A Public-Key Cryptography Algorithm which uses Prime Factorization as the Trapdoor Function. Define

$$n\equiv pq$$ (1)

for $p$ and $q$ Primes. Also define a private key $d$ and a public key $e$ such that

$$de\equiv 1\ \left({{\rm mod\ } {\phi(n)}}\right)$$ (2)

$$(e,\phi(n))=1,$$ (3)

where $\phi(n)$ is the Totient Function.

Let the message be converted to a number $M$. The sender then makes $n$ and $e$ public and sends

$$E = M^e {\rm\ (mod\ } n).$$ (4)

To decode, the receiver (who knows $d$) computes

$$E^d \equiv (M^e)^d \equiv M^{ed} \equiv M^{N\phi(n)+1} \equiv M {\rm\ (mod\ } n),$$ (5)

since $N$ is an Integer. In order to crack the code, $d$ must be found. But this requires factorization of $n$ since

$$\phi(n)=(p-1)(q-1).$$ (6)

Both $p$ and $q$ should be picked so that $p\pm 1$ and $q\pm 1$ are divisible by large Primes, since otherwise the Pollard p-1 Factorization Method or Williams p+1 Factorization Method potentially factor $n$ easily. It is also desirable to have $\phi(\phi(pq))$ large and divisible by large Primes.

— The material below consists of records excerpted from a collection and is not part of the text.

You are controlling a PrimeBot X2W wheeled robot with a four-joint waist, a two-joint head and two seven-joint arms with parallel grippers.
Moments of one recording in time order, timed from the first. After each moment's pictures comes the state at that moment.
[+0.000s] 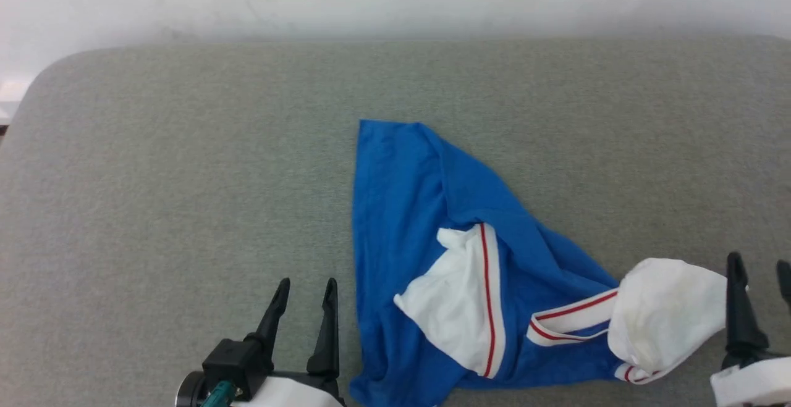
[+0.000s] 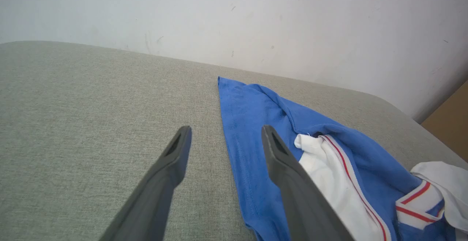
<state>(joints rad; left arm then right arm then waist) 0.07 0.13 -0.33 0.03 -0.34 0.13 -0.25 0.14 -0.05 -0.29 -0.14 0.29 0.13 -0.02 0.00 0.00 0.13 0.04</state>
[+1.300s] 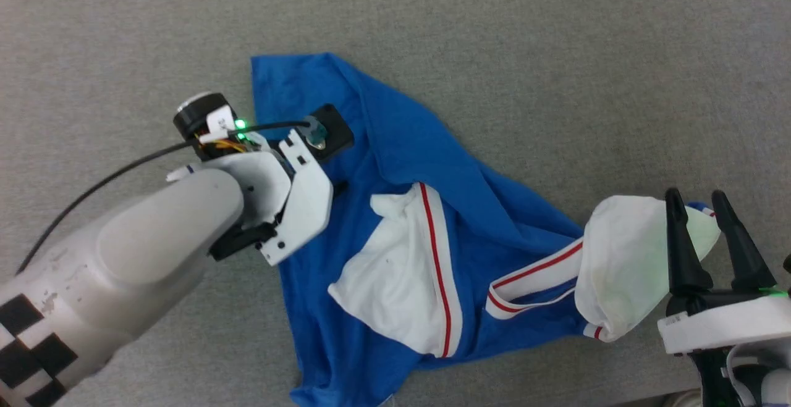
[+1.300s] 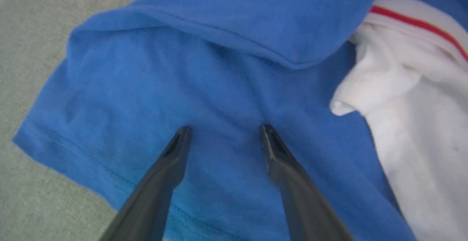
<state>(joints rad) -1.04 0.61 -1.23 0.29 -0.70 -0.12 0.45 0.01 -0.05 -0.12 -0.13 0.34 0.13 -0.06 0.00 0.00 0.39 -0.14</state>
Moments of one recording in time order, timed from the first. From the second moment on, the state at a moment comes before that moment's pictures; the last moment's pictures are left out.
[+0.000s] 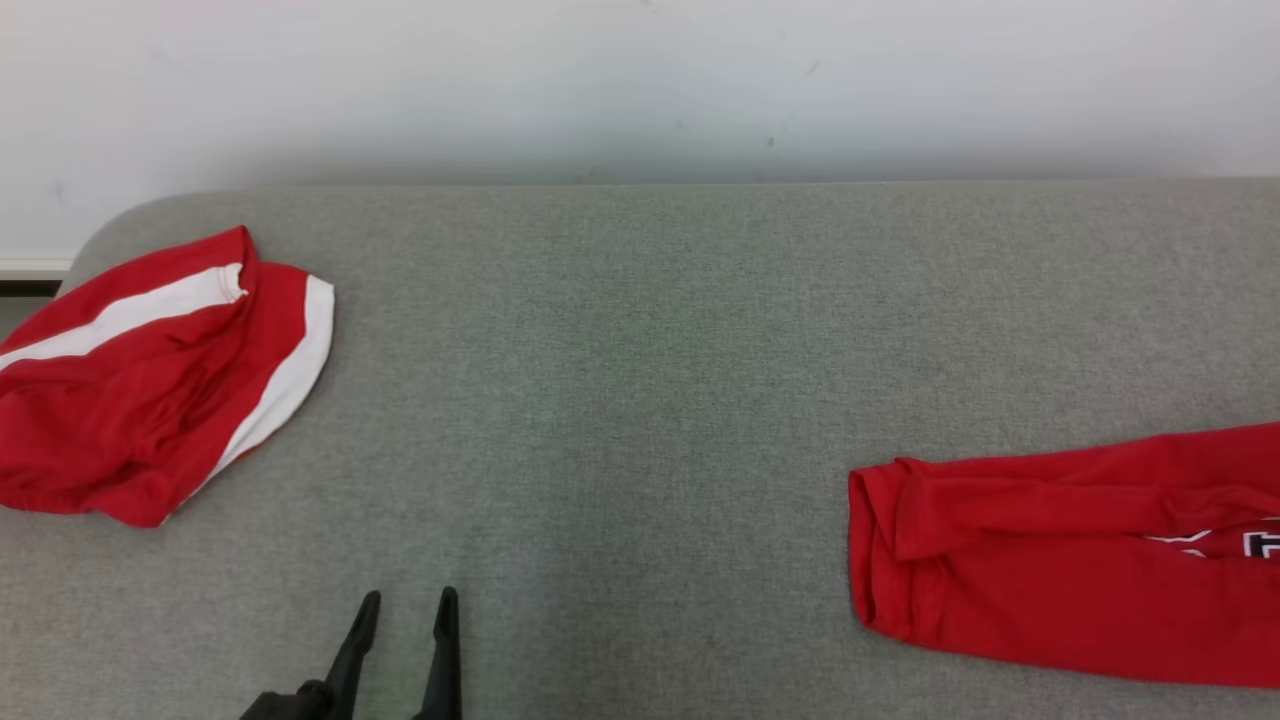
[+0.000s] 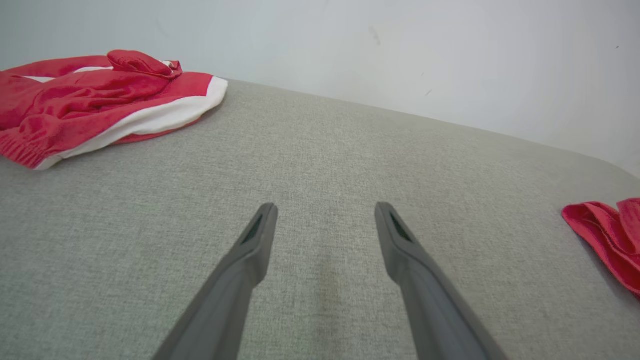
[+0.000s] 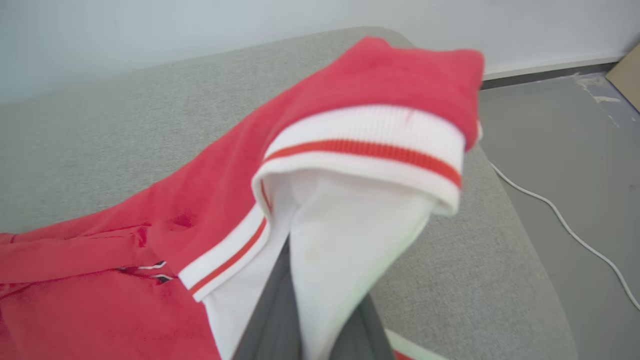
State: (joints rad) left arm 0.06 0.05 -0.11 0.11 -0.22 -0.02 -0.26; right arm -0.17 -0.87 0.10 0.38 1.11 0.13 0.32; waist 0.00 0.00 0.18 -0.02
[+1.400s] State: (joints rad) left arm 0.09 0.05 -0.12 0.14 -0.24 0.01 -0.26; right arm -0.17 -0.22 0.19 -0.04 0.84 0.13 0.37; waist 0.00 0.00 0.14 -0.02
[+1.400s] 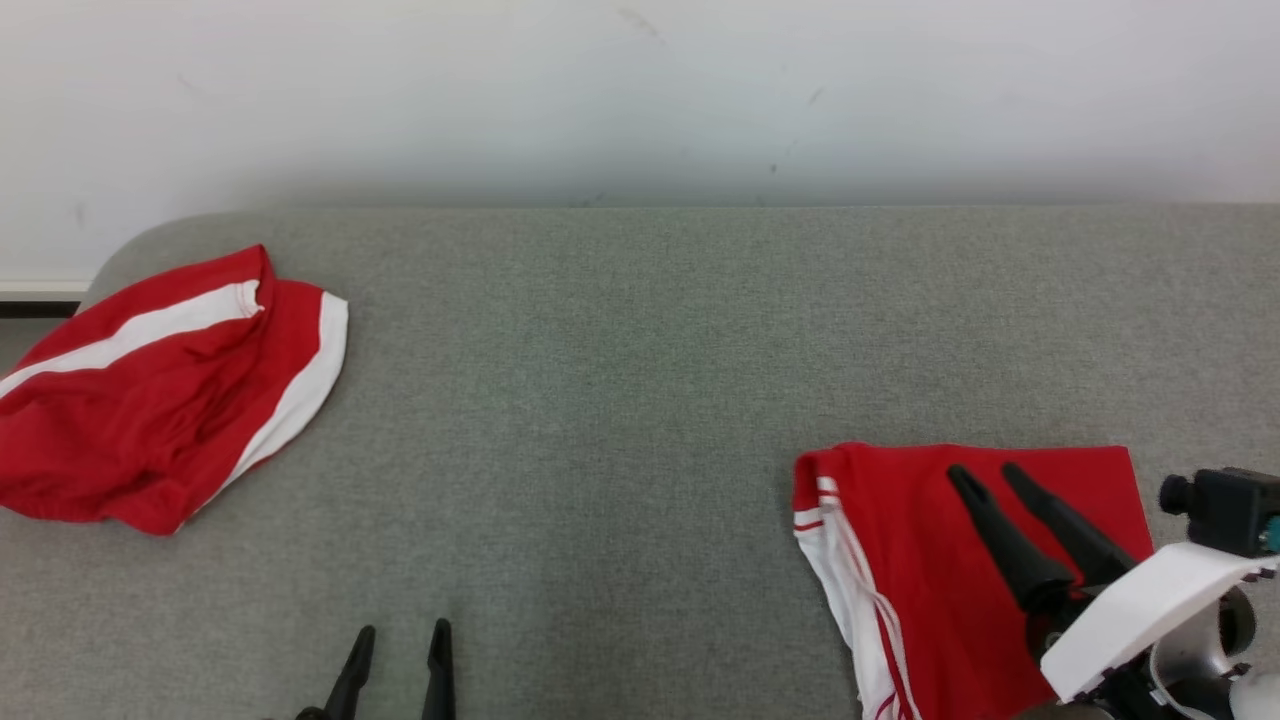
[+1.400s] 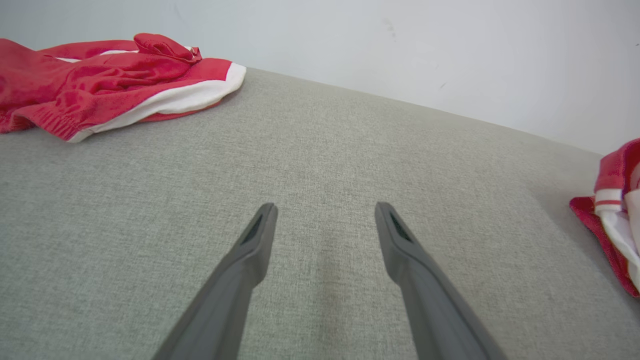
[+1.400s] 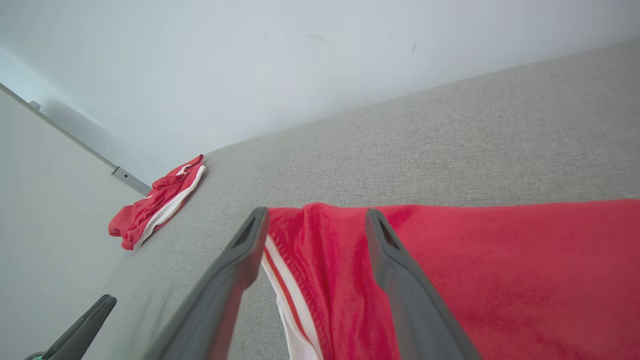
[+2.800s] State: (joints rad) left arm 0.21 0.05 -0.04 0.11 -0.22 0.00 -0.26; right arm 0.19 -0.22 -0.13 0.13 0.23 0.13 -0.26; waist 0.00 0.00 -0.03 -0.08
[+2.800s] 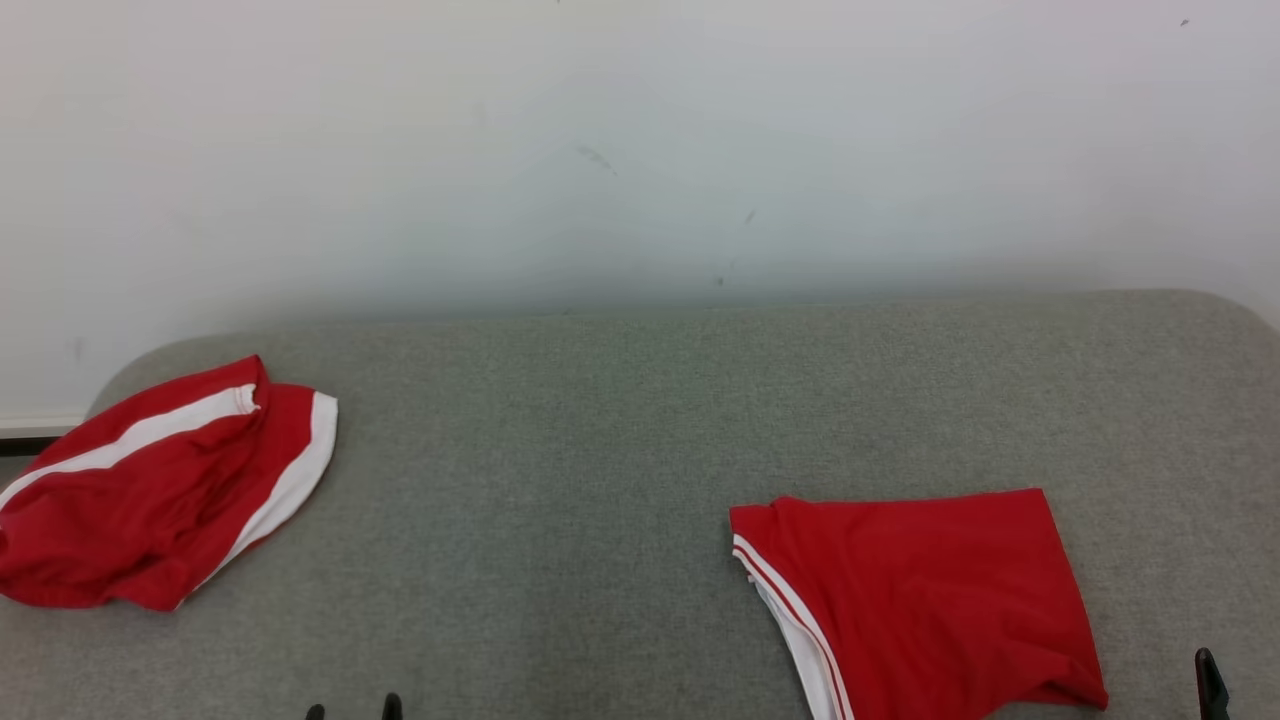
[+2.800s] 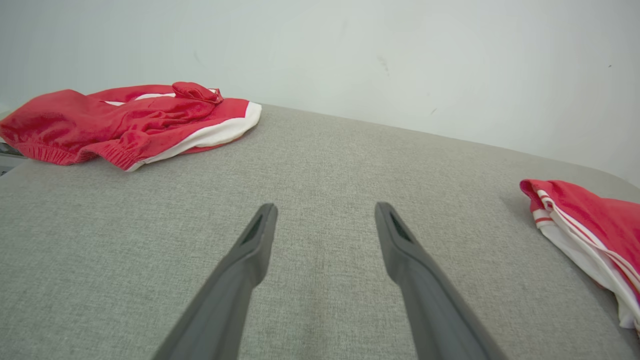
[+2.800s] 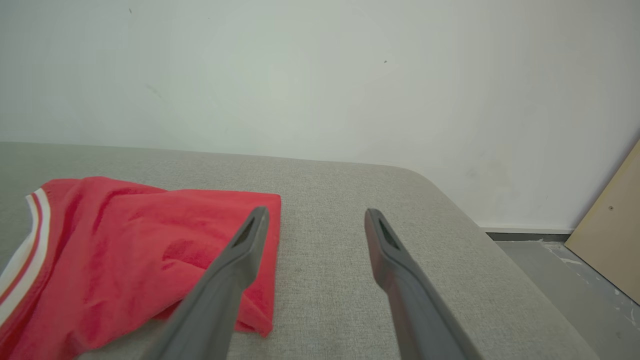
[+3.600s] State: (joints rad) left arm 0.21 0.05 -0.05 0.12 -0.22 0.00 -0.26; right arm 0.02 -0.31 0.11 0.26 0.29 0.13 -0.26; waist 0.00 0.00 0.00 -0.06
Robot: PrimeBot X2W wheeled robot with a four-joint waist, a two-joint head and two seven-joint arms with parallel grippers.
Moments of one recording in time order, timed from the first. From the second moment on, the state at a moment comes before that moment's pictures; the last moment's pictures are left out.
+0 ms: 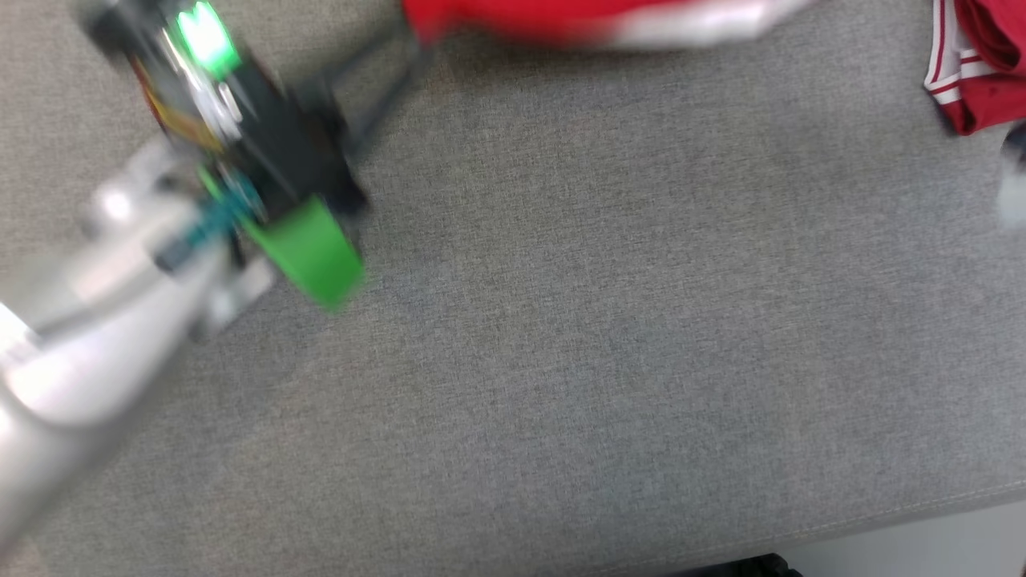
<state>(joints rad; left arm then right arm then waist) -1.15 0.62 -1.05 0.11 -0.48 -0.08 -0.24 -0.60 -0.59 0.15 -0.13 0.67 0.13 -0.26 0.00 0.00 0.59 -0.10</state>
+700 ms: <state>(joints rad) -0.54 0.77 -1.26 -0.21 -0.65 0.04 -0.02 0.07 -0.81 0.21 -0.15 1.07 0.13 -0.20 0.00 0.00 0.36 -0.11</state>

It is possible to break the cryptosystem by repeated encryption if a unit of $\Bbb{Z}/\phi(n)\Bbb{Z}$ has small Order (Simmons and Norris 1977, Meijer 1996), where $\Bbb{Z}/s\Bbb{Z}$ is the Ring of Integers between 0 and $s-1$ under addition and multiplication (mod $s$). Meijer (1996) shows that ``almost'' every encryption exponent $e$ is safe from breaking using repeated encryption for factors of the form

$$p = 2p_1+1$$ (7)

$$q = 2q_1+1,$$ (8)

where

$$p_1 = 2p_2+1$$ (9)

$$q_1 = 2q_2+1,$$ (10)

and $p$, $p_1$, $p_2$, $q$, $q_1$, and $q_2$ are all Primes. In this case,

$$\phi(n) = 4p_1q_1$$ (11)

$$\phi(\phi(n)) = 8p_2q_2.$$ (12)

Meijer (1996) also suggests that $p_2$ and $q_2$ should be of order 10⁷⁵.

Using the RSA system, the identity of the sender can be identified as genuine without revealing his private code.

See also Public-Key Cryptography

References

Honsberger, R. Mathematical Gems III. Washington, DC: Math. Assoc. Amer., pp. 166-173, 1985.

Meijer, A. R. ``Groups, Factoring, and Cryptography.'' Math. Mag. 69, 103-109, 1996.

Rivest, R. L. ``Remarks on a Proposed Cryptanalytic Attack on the MIT Public-Key Cryptosystem.'' Cryptologia 2, 62-65, 1978.

Rivest, R.; Shamir, A.; and Adleman, L. ``A Method for Obtaining Digital Signatures and Public Key Cryptosystems.'' Comm. ACM 21, 120-126, 1978.

RSA Data Security. ${}^{\scriptstyle\circledRsymbol}$ A Security Dynamics Company. http://www.rsa.com.

Simmons, G. J. and Norris, M. J. ``Preliminary Comments on the MIT Public-Key Cryptosystem.'' Cryptologia 1, 406-414, 1977.